Bug 534604 (RHQ-1385)

Summary: Server should know to stop talking to db if its existing db instance has been overwritten
Product: [Other] RHQ Project Reporter: Corey Welton <cwelton>
Component: Core ServerAssignee: RHQ Project Maintainer <rhq-maint>
Status: CLOSED WONTFIX QA Contact: Corey Welton <cwelton>
Severity: medium Docs Contact:
Priority: low    
Version: 1.2Keywords: SubBug
Target Milestone: ---   
Target Release: ---   
Hardware: All   
OS: All   
URL: http://jira.rhq-project.org/browse/RHQ-1385
Whiteboard:
Fixed In Version: Doc Type: Bug Fix
Doc Text:
Story Points: ---
Clone Of: Environment:
Last Closed: 2010-08-18 14:54:49 UTC Type: ---
Regression: --- Mount Type: ---
Documentation: --- CRM:
Verified Versions: Category: ---
oVirt Team: --- RHEL 7.3 requirements from Atomic Host:
Cloudforms Team: --- Target Upstream Version:
Embargoed:
Bug Depends On:    
Bug Blocks: 565628    

Description Corey Welton 2009-01-21 21:14:00 UTC
I guess the summary is kind of confusing.   So just follow the steps.

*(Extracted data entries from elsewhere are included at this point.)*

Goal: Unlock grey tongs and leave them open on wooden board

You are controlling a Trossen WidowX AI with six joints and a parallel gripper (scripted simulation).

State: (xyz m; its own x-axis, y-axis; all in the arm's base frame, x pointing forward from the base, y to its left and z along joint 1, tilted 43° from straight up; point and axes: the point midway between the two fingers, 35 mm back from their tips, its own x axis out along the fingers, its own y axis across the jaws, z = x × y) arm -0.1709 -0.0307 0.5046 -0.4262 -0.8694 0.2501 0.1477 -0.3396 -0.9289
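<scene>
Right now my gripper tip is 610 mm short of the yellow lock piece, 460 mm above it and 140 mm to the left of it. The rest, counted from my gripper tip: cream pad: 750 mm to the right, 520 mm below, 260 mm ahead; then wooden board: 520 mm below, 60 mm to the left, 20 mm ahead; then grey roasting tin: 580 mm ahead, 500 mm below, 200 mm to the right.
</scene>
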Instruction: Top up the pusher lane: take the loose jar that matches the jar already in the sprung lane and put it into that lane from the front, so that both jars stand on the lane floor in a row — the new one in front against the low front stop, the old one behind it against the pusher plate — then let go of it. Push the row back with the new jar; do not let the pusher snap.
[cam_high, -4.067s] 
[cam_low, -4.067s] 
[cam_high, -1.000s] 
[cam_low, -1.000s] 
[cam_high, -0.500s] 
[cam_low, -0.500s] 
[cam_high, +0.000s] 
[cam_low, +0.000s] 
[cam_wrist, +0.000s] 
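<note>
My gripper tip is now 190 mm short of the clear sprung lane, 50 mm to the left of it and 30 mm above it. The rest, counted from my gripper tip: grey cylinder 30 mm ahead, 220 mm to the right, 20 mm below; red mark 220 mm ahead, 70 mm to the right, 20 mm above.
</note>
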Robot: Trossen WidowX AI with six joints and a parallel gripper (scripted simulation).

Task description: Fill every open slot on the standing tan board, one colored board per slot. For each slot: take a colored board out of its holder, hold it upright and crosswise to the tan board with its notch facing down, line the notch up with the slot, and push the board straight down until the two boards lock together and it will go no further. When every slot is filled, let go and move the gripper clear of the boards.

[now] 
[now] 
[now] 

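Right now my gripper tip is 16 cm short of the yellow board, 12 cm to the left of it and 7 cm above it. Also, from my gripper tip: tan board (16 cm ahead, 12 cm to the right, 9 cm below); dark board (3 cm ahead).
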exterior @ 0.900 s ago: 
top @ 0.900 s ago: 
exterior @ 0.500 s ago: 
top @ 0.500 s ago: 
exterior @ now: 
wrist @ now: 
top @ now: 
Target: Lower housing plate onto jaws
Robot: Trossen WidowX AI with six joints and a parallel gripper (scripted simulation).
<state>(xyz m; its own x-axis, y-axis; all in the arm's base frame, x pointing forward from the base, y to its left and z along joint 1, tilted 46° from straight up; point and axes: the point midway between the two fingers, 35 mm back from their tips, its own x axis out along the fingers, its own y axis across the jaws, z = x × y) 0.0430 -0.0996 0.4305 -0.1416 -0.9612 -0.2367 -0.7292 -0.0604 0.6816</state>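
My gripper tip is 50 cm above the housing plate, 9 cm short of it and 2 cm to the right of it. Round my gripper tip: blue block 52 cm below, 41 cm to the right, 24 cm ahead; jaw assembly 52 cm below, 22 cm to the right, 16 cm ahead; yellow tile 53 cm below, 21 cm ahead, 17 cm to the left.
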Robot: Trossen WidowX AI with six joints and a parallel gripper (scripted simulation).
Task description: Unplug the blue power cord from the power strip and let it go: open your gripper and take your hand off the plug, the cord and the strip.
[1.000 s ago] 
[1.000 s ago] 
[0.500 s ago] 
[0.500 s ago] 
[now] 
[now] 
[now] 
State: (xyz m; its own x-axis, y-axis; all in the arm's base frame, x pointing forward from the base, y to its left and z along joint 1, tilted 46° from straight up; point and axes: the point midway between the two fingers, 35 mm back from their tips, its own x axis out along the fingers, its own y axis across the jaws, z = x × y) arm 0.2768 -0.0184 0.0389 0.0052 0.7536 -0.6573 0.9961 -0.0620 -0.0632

1. Configure RHQ as an HA instance:  Install server on PlatformA, and Install it on PlatformB
2. Assure both servers are connected and can communicate with db, etc.
3. Re-install and overwrite RHQ on PlatformA -- basically assure it is a fresh install.
4. Observe database connections thereafter.

Expected results:
* PlatformB should 'know' that its instance is no longer valid in the db -- after all, its entity shouldn't be there any more if the db is truly overwritten...
* I would think we would be able to do a simple query to check whether the server's name still exists in the HA table, and if not, to shut itself down.  It shouldn't blindly continue to communicate w/ db.

Current results:
PlatformB maintains its connection to the db, even though said db has already apparently been overwritten during the re-install.


Comment 1 John Mazzitelli 2009-01-21 21:59:21 UTC
The server also fails to work when submerged in water, we might need to Jira that, too :)

I would think this is one of those "Patient : it hurts when I hold my arm like this. Doctor: don't hold your arm like that" issues.
If you completely blow away the database, then all servers previously running against that database will not work, so you shouldn't have your servers running if you blow away the db (which is a rare occurrence in production - you would never do this normally, after the very first server is installed). Perhaps we need to document that if you elect to "Overwrite Schema" in the installer, that you must only do so when all other servers are down.

We could add some querying in the installer to have it check the database to see if there are any servers currently active against the database (look at RHQ_SERVER and see if mtime is recent - within the past minute or two). If we see that, we could popup a message or something to warn the user. I wouldn't want to add another query to our timer jobs to check that our server still exists in the DB - it would be a waste to do this every 30 seconds when 99.99999% of the time, it will always be there (in fact, the design is such that it must be there).

But, again, I really don't think we need to spend alot of time or do any major refactoring to fix this - this is a rare occurrence and should be obvious to the user that if they blow away the schema, that any servers currently running will "break".


Comment 2 Red Hat Bugzilla 2009-11-10 20:31:48 UTC
This bug was previously known as http://jira.rhq-project.org/browse/RHQ-1385


Comment 3 wes hayutin 2010-02-16 16:57:00 UTC
Temporarily adding the keyword "SubBug" so we can be sure we have accounted for all the bugs.

keyword:
new = Tracking + FutureFeature + SubBug

Comment 4 wes hayutin 2010-02-16 17:02:08 UTC
making sure we're not missing any bugs in rhq_triage

Comment 5 Corey Welton 2010-08-18 14:54:49 UTC
Per 17-Aug-2010 triage, closing this bug.  It can be reopened if considered a critical issue.